Largest Heart Tumor On Record Removed From New York Man

There are some records you don’t want to set. Just ask 32-year-old New Yorker Jake Cohen. The third-generation Big Apple native had suffered worsening chest pains for a decade was determined to be carrying the largest heart tumor known to medical science.

Cohen explained in an interview with the media that doctors had pushed aside his complaints about chest pains for over three years until, finally, his blood pressure dropped extremely during a stress test.

An MRI showed a tumor bigger than a tennis ball lodged in his heart. The surgical team suggests the tumor could have been growing since before he was born.

A dangerous open-heart surgical procedure excised the extremely rare heart tumor earlier this summer. For many of the doctors at Columbia University Medical Center, Cohen’s cardiac tumor was the first time they had seen one in person.

In the interview, Cohen admitted he had a burning sensation and felt a heavy weight in his chest for years, and recently even a little exercise left him feeling nauseous and weak.

Cohen remarked: “I was never able to push myself athletically and run for a long period of time.”

After every visit to the doctor, they would just send him home with over-the-counter antacid medicine for heartburn.

“They told me it was heartburn or maybe high-blood pressure and that was it,” he explained.

Then, back in the early summer of this year, Cohen took a cardiac stress test that involved exercise on a treadmill while monitoring his heart rate, rhythm, and blood pressure.

Then, after just 12 minutes of jogging, the bottom dropped out of Cohen's blood pressure.

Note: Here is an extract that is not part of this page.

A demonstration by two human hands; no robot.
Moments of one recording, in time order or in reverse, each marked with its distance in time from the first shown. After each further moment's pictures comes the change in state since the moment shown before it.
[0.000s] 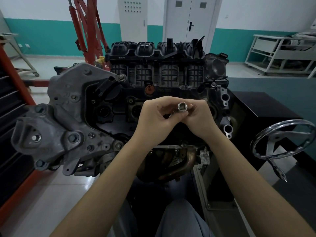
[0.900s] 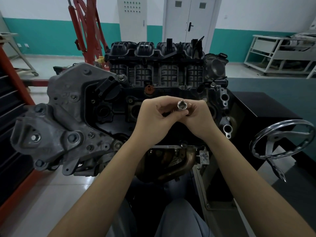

The ambulance transported him to the main hospital at the Columbia University Medical Center. An MRI then showed the huge tumor in his heart.

“Jake's tumor is the largest one I have ever seen,” remarked Dr Yoshifumi Naka, a surgeon at Columbia University Medical Center. “The tumor was inside the tumor capsule and then expanding, expanding, expanding.”

The cardiac tumor removed from Cohen was a primary tumor, meaning that the growth originated in his heart. Experts note that primary cardiac tumors are very rare, only seen in maybe one out of a 100,000 people.

Secondary (metastasized) tumors begin in another part of the body and end up growing in the heart, and are 30 to 40 times more common than primary tumors.

The good news is the growth turned out to be benign, but it grew so big it started to interfere with Cohen's heart function.

Cohen commented in the interview he feels much better now. “I'm able to exercise like a normal person my age, lose weight and live a healthy lifestyle,” he commented.

Of interest, a long-term medical study in Hong Kong performed 12,000 autopsies and discovered a mere seven primary heart tumors in the entire sample.

CUMC cardiologist Dr Thomas Cosola noted that he has only seen two cardiac tumors of any sort in his 17-year professional career.

Doctors say Cohen's prognosis is positive, and he should be able to run faster and longer than he ever could before after a few months of rehab.